ManyLaws High-Level Architecture
ManyLaws will implement an ICT architecture, supporting the integration of the pool of identified services while keeping the structure flexible allowing the inclusion of further services and data sources. A layered approach supporting the data flow, from source data to visualised outputs is to handle the large volumes of data. The following figure presents the high-level IT architecture along with the indicative components to be incorporated.
The application layer features the following two modes of operation:
Community Mode: The Community Mode will incorporate a number of social features that can promote ManyLaws user engagement aspects, such as analytics provision, integration of news feed and social media connectors. The social infrastructure of EU-Community project will be reused to support the community interactions and also embed the assembly of EU stakeholders interactions.
User Mode: In order to gain insight into the processed results a user-centred approach will be followed to design and develop a web interface that will provide to the ManyLaws users interactive access to the Visual Analytics services. In the User Mode, meaningful and attractive visualizations of search outcomes and their semantics will be displayed in order to allow not only experts but also ordinary people to explore and interact with versatile legal information in an intuitive manner. The whole layer will follow a responsive web design in order for users to have access on the results through a mobile interface, apart from the web one.
Trust and Security Layer
Trust and Security Infrastructure: The trust and security infrastructure will provide the trust management and the efficient security provisioning (like crypto-primitives, crypto-protocols, public key infrastructure / PKI integration, digital rights management / DRM systems coverage, dependability assurance, risk prediction algorithms) needed for every component of the ManyLaws platform. ManyLaws will build and extend the openlaws project security architecture.
User MGT Authentication and Authorization Services: User MGT Authentication and Authorization Services will ensure that users can rely on the ManyLaws platform and that the platform is protected against unauthorized access and attacks. The rights for the users in the Community Mode, the User Mode, the Business Mode and Administration Mode for the different users will be cleared and managed in the User Management Authentication and Authorization Services. After registration users will be able to log-in to the service and adjust their personal settings.
User Generated Queries: The ManyLaws infrastructure will store search queries made by users for analysis and optimization purposes.
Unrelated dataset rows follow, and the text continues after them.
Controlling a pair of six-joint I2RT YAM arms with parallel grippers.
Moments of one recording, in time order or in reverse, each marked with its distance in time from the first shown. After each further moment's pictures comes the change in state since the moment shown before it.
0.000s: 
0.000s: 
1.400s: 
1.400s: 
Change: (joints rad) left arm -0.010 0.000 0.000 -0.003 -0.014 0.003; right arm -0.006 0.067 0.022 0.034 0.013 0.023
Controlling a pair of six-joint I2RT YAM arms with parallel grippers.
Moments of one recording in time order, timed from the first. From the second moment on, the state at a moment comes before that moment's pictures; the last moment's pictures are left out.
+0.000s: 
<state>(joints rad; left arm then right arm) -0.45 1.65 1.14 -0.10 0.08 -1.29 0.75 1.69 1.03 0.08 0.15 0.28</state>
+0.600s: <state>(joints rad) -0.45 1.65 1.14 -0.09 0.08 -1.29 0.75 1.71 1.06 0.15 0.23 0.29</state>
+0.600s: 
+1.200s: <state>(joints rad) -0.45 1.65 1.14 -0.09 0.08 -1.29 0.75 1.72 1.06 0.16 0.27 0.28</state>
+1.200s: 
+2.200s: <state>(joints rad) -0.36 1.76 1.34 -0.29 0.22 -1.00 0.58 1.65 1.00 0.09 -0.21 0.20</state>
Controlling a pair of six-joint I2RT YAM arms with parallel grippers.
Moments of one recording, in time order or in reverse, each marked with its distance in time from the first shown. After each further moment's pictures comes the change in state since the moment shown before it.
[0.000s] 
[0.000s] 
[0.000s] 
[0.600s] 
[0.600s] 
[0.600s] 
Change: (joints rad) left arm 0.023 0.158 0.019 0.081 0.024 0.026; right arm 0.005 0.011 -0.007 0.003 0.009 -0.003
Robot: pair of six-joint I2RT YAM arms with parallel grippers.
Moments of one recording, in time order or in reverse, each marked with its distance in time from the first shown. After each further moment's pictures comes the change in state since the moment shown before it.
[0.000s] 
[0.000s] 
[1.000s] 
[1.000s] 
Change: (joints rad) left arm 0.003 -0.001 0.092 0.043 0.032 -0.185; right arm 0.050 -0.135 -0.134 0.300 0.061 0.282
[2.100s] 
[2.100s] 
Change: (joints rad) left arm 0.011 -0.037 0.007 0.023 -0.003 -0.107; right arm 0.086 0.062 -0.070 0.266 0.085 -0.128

The terms and structure that make up the user query will be fed into the Semantic search Engine to enhance the relevance of the results based on inferred concepts and semantic annotations. In addition, due to the resource intensiveness of semantic querying, this component will apply optimization methods to prioritise queries, cache results results, or even explore innovative methods for scaling such as Linked Data Fragments7.
Search relevant content based on queries: The ManyLaws Search Engine will be used for searching through the system’s triple store using a scalable Solr-based semantic search engine. ManyLaws search engine will be taking into account semantic relations between search terms and stored entities (e.g. synonyms). Best practices such as faceted search will also be used to present the user with more search options, relevant to the search terms by semantic association.
Search results: This component will be responsible for retrieving and presenting to the user the search results in an efficient and user-friendly manner.
Information Processing Layer
Data Preparation and Translation Services: This is the stage where data is acquired and prepared for the text mining tools to follow. The stages includes data reading and initial cleansing, anonymization if needed, semantic annotation (so that to be indexed at the European Open Data Portal), and formulation for processing. Due to the diversified origin of the texts to be acquired, a large amount of effort and computational power will have to be devoted to Optical Character Recognition and translation in English, if in a different member state official language. Translation will be based on EUROVOC and automated translation services, both for the complete texts but also for the various indexes and n-grams to be create at the processing stage.
Text Mining: Various algorithms will be applied in different processing tasks, relying on a super-computing infrastructure, in order to produce service – oriented intermediate results:
- Creation of reverse indexing, occurrence and frequency tables for millions of words
- Creation of various n-grams for the identification of important terms or phrases
- Semantic comparison of different law sets (e.g. EU Directive against national legal framework) performing full word-level, document-to-document comparison for billions of pages – needing the power of thousands processors
- Interrelation of all the original and translated terms and texts
- Term extraction analysis of news, social media, blogs and other content
Structured Data: This component represents the information collected from the various sources harvested by the Data Sources Layer, and adhering to a common model and format, that can then be used more effectively by the Visual Analytics Service. The data stored here will include any harvested and derived information that is necessary to realise the project’s use cases.
Visual Analytics Service: The Visual Analytics Service provides the ability to access the entire data transformation pipeline from raw or semantic data to interactive visual representations. The main goal is to enable user-centred and comprehensible solutions for getting insights and knowledge about the entire domain. Visual Analytics as a service further enables solving the variety of knowledge related questions in the domain of law. The service characteristics enable to exploit the technology to other domains. The variety of visualizations and transformation technologies will be adaptable to user’s requirements and support her in the knowledge acquisition process.
Data Sources Layer
Data Repository: The data sources to be accessed primarily through web services communication where available.
Access to the portal will become available on 31 March 2020.